PUBLISHED 2025-12-15
Building Resilient Systems at Scale
The Challenge
When we started ClaimClam, our entire backend was an Airtable. It worked for the first hundred users, but we knew it wouldn’t hold. The question wasn’t if we needed to migrate—it was how fast we could do it without dropping a single claim.
Double-Entry Ledger: Trust Through Accounting
The payment system was the most critical piece. When you’re processing millions of dollars in class-action settlements, every cent must be accounted for. We implemented a double-entry ledger in Go:
type LedgerEntry struct {
ID uuid.UUID
DebitAcct string
CreditAcct string
Amount int64 // cents
Currency string
Reference string
CreatedAt time.Time
}
func (s *Service) Transfer(ctx context.Context, from, to string, amount int64) error {
tx, err := s.db.BeginTx(ctx, nil)
if err != nil {
return fmt.Errorf("begin tx: %w", err)
}
defer tx.Rollback()
entry := LedgerEntry{
ID: uuid.New(),
DebitAcct: from,
CreditAcct: to,
Amount: amount,
Currency: "USD",
CreatedAt: time.Now().UTC(),
}
if err := s.insertEntry(ctx, tx, entry); err != nil {
return fmt.Errorf("insert entry: %w", err)
}
return tx.Commit()
}
Every transaction creates two entries—a debit and a credit. The sum of all entries must always be zero. This invariant caught bugs before they became financial errors.
From Airtable to Aurora
The migration path looked like this:
- Dual-write phase: New records go to both Airtable and Aurora
- Backfill: Migrate all historical records with checksums
- Validation: Run parallel reads and compare results for a week
- Cutover: Switch reads to Aurora, keep Airtable as backup
- Cleanup: Decommission Airtable sync after 30 days
The key insight: never do a big-bang migration. Every step should be independently reversible.
Lessons Learned
- Start with the invariants. Before writing any code, define what must always be true. For us: every dollar in must equal every dollar out.
- Instrument everything. We logged every state transition. When something went wrong at 2 AM, the logs told the whole story.
- Design for the rollback. Every deployment should be reversible. If it can’t be rolled back, it needs more planning.
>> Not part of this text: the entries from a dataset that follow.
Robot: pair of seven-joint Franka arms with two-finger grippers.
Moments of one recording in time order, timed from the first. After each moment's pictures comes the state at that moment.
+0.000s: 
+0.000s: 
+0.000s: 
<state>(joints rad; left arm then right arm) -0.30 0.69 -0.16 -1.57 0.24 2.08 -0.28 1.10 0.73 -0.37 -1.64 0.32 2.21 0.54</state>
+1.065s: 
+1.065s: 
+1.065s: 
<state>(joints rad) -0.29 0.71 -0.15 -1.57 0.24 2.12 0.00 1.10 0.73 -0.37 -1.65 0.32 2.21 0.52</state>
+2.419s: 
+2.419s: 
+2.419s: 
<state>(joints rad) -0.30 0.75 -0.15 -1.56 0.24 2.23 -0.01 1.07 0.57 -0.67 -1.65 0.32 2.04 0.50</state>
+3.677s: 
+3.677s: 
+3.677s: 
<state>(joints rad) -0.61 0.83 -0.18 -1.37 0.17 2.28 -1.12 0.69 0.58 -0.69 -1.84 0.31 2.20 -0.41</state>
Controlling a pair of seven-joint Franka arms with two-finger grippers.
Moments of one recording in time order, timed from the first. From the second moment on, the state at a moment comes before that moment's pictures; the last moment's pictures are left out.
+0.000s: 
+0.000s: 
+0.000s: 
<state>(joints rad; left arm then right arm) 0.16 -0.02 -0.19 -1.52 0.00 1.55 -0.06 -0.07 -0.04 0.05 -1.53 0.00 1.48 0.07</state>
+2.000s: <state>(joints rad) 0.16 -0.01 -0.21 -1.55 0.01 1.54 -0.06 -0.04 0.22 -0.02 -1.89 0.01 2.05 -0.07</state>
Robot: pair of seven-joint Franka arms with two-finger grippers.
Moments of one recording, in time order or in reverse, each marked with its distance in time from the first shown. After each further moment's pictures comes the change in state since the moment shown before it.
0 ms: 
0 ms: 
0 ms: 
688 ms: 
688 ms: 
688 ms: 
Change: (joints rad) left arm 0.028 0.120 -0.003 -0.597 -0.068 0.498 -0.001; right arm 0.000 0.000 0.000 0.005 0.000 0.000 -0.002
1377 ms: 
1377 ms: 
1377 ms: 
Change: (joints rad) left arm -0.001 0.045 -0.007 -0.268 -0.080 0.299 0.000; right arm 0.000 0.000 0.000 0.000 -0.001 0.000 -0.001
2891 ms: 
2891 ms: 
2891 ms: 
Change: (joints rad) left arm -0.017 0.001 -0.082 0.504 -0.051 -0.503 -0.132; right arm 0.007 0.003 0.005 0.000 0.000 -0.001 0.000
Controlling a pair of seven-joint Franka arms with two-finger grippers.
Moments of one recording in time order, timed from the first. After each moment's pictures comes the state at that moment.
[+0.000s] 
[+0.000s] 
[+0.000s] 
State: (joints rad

- Boring technology wins. PostgreSQL, Go, and Terraform aren’t exciting. They’re reliable. That’s what matters when you’re handling other people’s money.
What’s Next
I’m now exploring distributed systems patterns—specifically fan-out messaging with RabbitMQ and event sourcing. The principles are the same: make the happy path simple, make failures visible, and always have a way back.